:: EXERCISE ::
Every entry needs to be written out again exactly, with its pictures removed.

--- DATA FOR THIS TASK Enclosed Below ---

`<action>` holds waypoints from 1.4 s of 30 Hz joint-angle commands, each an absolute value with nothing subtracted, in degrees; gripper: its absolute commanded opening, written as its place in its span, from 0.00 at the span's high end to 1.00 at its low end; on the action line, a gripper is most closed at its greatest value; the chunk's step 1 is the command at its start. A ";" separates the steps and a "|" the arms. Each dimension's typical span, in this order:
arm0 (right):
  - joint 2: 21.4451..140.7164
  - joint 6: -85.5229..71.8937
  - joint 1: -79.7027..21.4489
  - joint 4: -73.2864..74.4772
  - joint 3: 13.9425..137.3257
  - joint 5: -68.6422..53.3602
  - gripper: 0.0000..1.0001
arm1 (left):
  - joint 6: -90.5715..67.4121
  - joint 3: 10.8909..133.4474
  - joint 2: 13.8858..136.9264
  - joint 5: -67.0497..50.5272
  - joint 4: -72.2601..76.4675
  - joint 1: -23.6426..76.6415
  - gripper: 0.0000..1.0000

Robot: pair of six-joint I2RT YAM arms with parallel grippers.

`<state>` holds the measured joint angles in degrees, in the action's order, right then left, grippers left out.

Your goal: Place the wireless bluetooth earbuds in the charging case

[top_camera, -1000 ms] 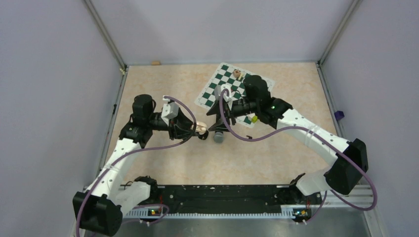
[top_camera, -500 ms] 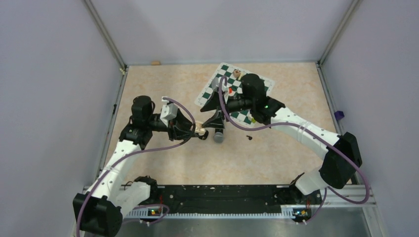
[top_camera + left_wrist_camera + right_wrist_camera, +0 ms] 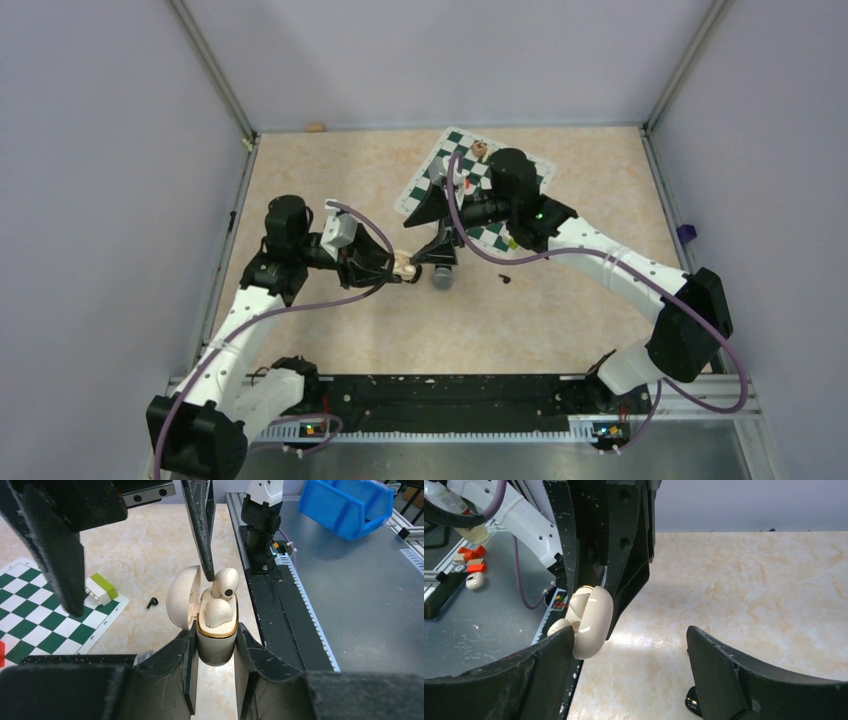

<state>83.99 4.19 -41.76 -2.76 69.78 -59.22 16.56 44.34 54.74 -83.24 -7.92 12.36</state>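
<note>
My left gripper (image 3: 215, 635) is shut on the off-white charging case (image 3: 216, 640), whose lid (image 3: 182, 602) stands open. One off-white earbud (image 3: 218, 613) sits in the case. A second one (image 3: 225, 582) sticks up from its socket, tilted. My right gripper (image 3: 630, 635) is open; one finger (image 3: 201, 535) comes down beside the raised earbud and the lid (image 3: 591, 622), the other stands well apart. From above, both grippers meet at the case (image 3: 403, 265) mid-table. A black earbud (image 3: 505, 278) lies loose on the table to the right.
A green-and-white chessboard mat (image 3: 420, 192) lies behind the right gripper, with a yellow-green block (image 3: 515, 241) at its edge and a red piece (image 3: 468, 183) on it. A grey microphone (image 3: 441, 277) lies just right of the case.
My right gripper has opened wider and its arm has shifted back and left, uncovering the black earbud on the table. The left gripper keeps hold of the case.
</note>
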 commanded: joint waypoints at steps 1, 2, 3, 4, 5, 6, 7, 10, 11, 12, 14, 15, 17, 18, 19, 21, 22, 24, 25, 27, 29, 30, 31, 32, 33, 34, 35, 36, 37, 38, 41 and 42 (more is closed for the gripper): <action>81.36 -2.08 -42.18 -7.72 69.92 -59.70 0.14 | 16.76 43.92 53.96 -81.67 -5.50 11.54 1.00; 81.24 -2.50 -42.12 -7.89 69.96 -58.11 0.13 | 16.78 43.87 53.96 -81.69 -5.61 11.52 1.00; 81.09 -2.69 -42.10 -7.92 70.03 -57.06 0.12 | 16.80 43.84 53.92 -81.61 -5.61 11.51 1.00; 80.98 -2.91 -42.02 -7.91 70.17 -56.60 0.11 | 16.91 43.78 53.95 -81.65 -5.62 11.47 1.00; 80.87 -3.31 -41.82 -7.99 70.29 -56.45 0.11 | 17.00 43.77 54.02 -81.61 -5.60 11.48 1.00; 80.87 -3.64 -41.69 -8.04 70.43 -56.86 0.11 | 17.00 43.77 54.08 -81.65 -5.60 11.48 1.00; 80.80 -3.92 -41.54 -8.42 70.45 -57.94 0.11 | 17.04 43.73 54.18 -81.56 -5.62 11.43 1.00; 80.92 -5.89 -41.48 -10.96 69.74 -64.16 0.10 | 17.13 43.68 54.22 -81.43 -5.60 11.43 1.00; 81.06 -7.49 -41.48 -12.89 69.31 -66.30 0.10 | 17.13 43.71 54.23 -81.47 -5.57 11.43 1.00; 81.10 -8.95 -41.55 -14.49 68.73 -67.35 0.09 | 17.09 43.71 54.25 -81.45 -5.58 11.43 1.00; 81.12 -8.99 -42.05 -14.67 68.00 -66.10 0.01 | 17.14 43.73 54.22 -81.37 -5.62 11.43 1.00; 81.21 -7.34 -42.32 -12.88 68.18 -64.82 0.01 | 17.14 43.70 54.23 -81.34 -5.61 11.43 1.00; 81.65 -2.84 -42.97 -8.11 69.20 -61.79 0.01 | 17.09 43.74 54.18 -81.37 -5.64 11.43 1.00; 81.91 -0.90 -43.28 -5.89 69.59 -60.02 0.01 | 17.13 43.81 54.20 -81.37 -5.67 11.43 1.00; 82.03 1.12 -43.63 -4.44 69.90 -58.27 0.01 | 17.14 43.79 54.18 -81.39 -5.71 11.43 1.00; 82.46 3.39 -44.29 -2.18 70.62 -54.01 0.01 | 17.14 43.73 54.23 -81.39 -5.71 11.36 1.00; 82.63 4.55 -44.64 -1.14 70.94 -52.43 0.01 | 17.22 43.70 54.23 -81.36 -5.69 11.42 1.00; 83.03 6.11 -45.34 -0.11 71.39 -48.57 0.01 | 17.23 43.74 54.24 -81.38 -5.70 11.35 1.00; 83.12 6.41 -45.47 -0.09 71.45 -47.20 0.01 | 17.23 43.70 54.26 -81.34 -5.71 11.34 1.00; 83.33 6.50 -45.56 1.15 71.53 -45.19 0.01 | 17.23 43.73 54.29 -81.23 -5.76 11.34 1.00; 83.25 6.44 -45.56 1.45 71.69 -44.15 0.01 | 17.38 43.68 54.23 -81.23 -5.77 11.34 1.00; 83.29 6.31 -45.57 1.43 71.86 -44.05 0.01 | 17.52 43.66 54.23 -81.27 -5.86 11.34 1.00; 83.19 5.99 -45.57 1.49 72.07 -44.39 0.01 | 17.64 43.60 54.23 -81.27 -5.93 11.34 1.00; 83.27 5.56 -45.59 1.49 72.30 -44.90 0.01 | 17.78 43.59 54.23 -81.27 -5.98 11.34 1.00; 83.31 4.83 -45.57 1.23 72.48 -45.70 0.01 | 17.88 43.58 54.16 -81.27 -6.06 11.34 1.00; 83.45 3.95 -45.55 0.88 72.65 -46.23 0.01 | 17.91 43.63 54.22 -81.27 -6.13 11.34 1.00; 83.49 3.10 -45.60 0.59 72.82 -46.65 0.01 | 17.92 43.61 54.23 -81.28 -6.15 11.34 1.00; 83.68 2.46 -45.58 0.54 73.02 -46.82 0.01 | 17.91 43.67 54.23 -81.20 -6.15 11.34 1.00; 83.78 1.74 -45.57 0.46 73.15 -46.73 0.01 | 17.99 43.68 54.23 -81.21 -6.23 11.34 1.00; 83.89 1.23 -45.58 0.49 73.33 -46.26 0.01 | 18.11 43.77 54.18 -81.08 -6.43 11.34 1.00; 84.13 0.42 -45.17 0.53 74.00 -47.89 0.01 | 18.73 43.96 54.15 -80.99 -7.13 11.34 1.00; 83.98 -1.78 -44.65 -1.34 74.08 -50.24 0.01 | 18.80 43.99 54.19 -80.99 -7.24 11.34 1.00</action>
<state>83.68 2.20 -45.21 1.98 70.65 -46.70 17.56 44.01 54.63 -79.90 -7.75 11.44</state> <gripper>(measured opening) 0.990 0.318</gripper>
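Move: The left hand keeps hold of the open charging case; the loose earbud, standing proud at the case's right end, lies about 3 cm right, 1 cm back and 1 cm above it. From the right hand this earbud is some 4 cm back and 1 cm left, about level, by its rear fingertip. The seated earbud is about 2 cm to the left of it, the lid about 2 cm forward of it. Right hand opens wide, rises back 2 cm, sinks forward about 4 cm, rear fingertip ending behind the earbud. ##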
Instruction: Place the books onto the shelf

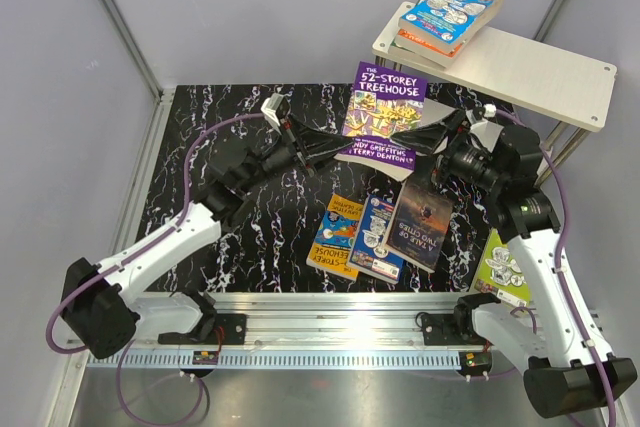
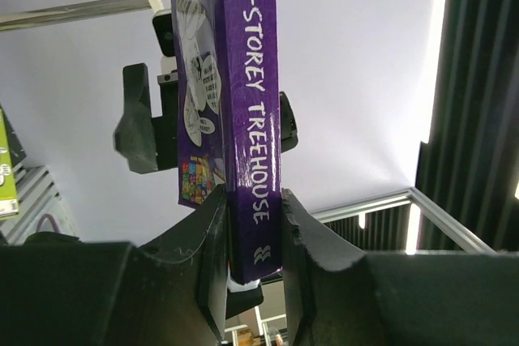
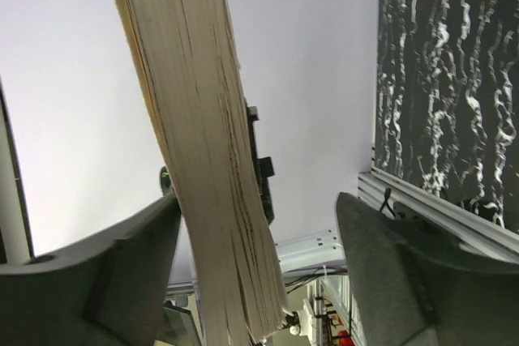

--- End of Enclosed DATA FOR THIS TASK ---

:: SOLUTION FOR THIS PROBLEM ::
`<action>` holds waypoints from 1.4 s of 30 Hz joint-angle commands, each an absolute value with nothing subtracted, in degrees; gripper: its absolute commanded opening, written as its place in its span, from 0.00 at the span's high end to 1.00 at its low end; on the action line, a gripper is most closed at its greatest value; the chunk's step 1 is the command at its start. A ";" separates the steps and a "|" the arms. Each dimension's typical span, in this order:
arm0 (right):
  - joint 2: 21.4451..140.7164
  - joint 6: -85.5229..71.8937
  - joint 1: -79.7027..21.4489
  - joint 4: -73.2864..74.4772
  - joint 3: 13.9425..137.3257
  - joint 5: -68.6422..53.3602
  - gripper: 0.0000..1.0001
arm1 (left):
  - joint 6: -90.5715..67.4121
  - joint 3: 10.8909..133.4474
  - joint 2: 13.8858..136.9264
  - joint 5: -67.0497..50.5272
  - joint 4: -72.2601..76.4675
  - joint 1: -23.6426..76.6415
  - gripper: 0.0000..1.0000

Robot: pair of six-joint I2RT YAM arms with parallel grippers.

`<state>` holds the measured joint angles in degrees, in the action's order, right then left, grippers left out.

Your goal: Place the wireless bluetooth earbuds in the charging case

[top_camera, -1000 ms] 
[top_camera, -500 ms] 
[top_camera + left_wrist_camera + right_wrist_camera, +0 ms] 

<state>83.99 4.19 -41.76 -2.76 69.78 -59.22 16.56 44.34 54.74 -83.24 -7.92 12.36</state>
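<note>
My left gripper (image 3: 215, 635) is shut on the off-white charging case (image 3: 216, 640), whose lid (image 3: 182, 602) stands open. One off-white earbud (image 3: 218, 613) sits in the case. A second one (image 3: 225, 582) sticks up from its socket, tilted. My right gripper (image 3: 630, 635) is open; one finger (image 3: 201, 535) comes down beside the raised earbud and the lid (image 3: 591, 622), the other stands well apart. From above, both grippers meet at the case (image 3: 403, 265) mid-table. A black earbud (image 3: 505, 278) lies loose on the table to the right.
A green-and-white chessboard mat (image 3: 420, 192) lies behind the right gripper, with a yellow-green block (image 3: 515, 241) at its edge and a red piece (image 3: 468, 183) on it. A grey microphone (image 3: 441, 277) lies just right of the case.
My right gripper has opened wider and its arm has shifted back and left, uncovering the black earbud on the table. The left gripper keeps hold of the case.
</note>
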 commanded: joint waypoints at steps 1, 2, 3, 4, 5, 6, 7, 10, 11, 12, 14, 15, 17, 18, 19, 21, 22, 24, 25, 27, 29, 30, 31, 32, 33, 34, 35, 36, 37, 38, 41 and 42 (more is closed for the gripper): <action>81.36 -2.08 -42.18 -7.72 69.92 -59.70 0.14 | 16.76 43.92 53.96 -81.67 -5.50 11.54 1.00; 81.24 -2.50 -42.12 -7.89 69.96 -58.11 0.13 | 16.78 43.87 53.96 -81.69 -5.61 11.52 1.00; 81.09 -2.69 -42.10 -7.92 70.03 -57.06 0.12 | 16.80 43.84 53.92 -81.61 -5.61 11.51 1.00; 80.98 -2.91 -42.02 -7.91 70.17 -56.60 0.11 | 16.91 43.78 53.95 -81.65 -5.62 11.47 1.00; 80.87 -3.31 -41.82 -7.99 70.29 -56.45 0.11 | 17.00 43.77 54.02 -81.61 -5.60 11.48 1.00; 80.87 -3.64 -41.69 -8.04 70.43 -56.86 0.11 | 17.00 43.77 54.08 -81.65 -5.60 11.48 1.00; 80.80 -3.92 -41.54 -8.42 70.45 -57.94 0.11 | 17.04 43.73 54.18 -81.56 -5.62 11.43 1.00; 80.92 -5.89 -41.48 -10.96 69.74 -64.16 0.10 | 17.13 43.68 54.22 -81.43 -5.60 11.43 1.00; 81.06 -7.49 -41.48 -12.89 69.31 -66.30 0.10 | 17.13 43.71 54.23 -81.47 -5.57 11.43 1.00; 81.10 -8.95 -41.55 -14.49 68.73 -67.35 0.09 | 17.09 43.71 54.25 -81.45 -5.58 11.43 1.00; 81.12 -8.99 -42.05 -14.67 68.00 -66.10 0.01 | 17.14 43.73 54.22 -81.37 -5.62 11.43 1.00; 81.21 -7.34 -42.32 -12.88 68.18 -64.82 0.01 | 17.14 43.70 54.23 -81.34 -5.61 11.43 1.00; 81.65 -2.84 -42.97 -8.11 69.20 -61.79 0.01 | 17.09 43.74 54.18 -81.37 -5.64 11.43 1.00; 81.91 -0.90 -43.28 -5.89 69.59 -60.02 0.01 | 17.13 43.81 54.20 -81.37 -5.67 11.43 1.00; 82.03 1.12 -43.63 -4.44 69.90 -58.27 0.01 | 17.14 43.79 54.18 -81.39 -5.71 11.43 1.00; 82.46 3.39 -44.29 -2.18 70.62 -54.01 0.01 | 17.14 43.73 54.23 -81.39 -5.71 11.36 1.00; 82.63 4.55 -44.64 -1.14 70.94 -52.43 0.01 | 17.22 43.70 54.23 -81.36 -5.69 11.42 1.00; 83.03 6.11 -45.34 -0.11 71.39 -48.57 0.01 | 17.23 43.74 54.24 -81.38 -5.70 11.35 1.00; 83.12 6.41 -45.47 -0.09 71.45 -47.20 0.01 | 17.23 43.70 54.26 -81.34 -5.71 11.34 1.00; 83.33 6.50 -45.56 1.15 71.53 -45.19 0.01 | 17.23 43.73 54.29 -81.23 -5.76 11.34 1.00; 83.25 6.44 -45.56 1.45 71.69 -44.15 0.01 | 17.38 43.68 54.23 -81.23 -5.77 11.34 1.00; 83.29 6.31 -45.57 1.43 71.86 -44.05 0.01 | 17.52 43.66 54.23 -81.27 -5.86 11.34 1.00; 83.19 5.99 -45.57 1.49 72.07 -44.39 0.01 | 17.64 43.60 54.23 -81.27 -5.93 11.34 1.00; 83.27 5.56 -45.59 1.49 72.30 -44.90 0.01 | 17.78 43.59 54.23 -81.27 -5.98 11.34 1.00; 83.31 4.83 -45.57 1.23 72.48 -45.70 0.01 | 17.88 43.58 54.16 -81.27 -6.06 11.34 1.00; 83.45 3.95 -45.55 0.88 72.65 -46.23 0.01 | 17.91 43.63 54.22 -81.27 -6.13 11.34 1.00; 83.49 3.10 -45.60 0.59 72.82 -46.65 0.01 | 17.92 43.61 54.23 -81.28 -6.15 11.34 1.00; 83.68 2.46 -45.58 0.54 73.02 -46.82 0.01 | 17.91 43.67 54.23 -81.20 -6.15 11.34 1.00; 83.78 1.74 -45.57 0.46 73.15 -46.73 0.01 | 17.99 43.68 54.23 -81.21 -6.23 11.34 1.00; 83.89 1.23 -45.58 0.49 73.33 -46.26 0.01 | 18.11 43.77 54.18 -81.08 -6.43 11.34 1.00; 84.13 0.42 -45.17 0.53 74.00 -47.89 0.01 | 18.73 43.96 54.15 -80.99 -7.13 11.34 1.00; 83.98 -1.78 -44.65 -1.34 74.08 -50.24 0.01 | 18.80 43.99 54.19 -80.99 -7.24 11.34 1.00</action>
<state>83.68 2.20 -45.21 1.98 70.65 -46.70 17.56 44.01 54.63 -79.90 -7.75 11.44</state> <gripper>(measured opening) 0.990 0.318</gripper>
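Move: The left hand keeps hold of the open charging case; the loose earbud, standing proud at the case's right end, lies about 3 cm right, 1 cm back and 1 cm above it. From the right hand this earbud is some 4 cm back and 1 cm left, about level, by its rear fingertip. The seated earbud is about 2 cm to the left of it, the lid about 2 cm forward of it. Right hand opens wide, rises back 2 cm, sinks forward about 4 cm, rear fingertip ending behind the earbud. ##
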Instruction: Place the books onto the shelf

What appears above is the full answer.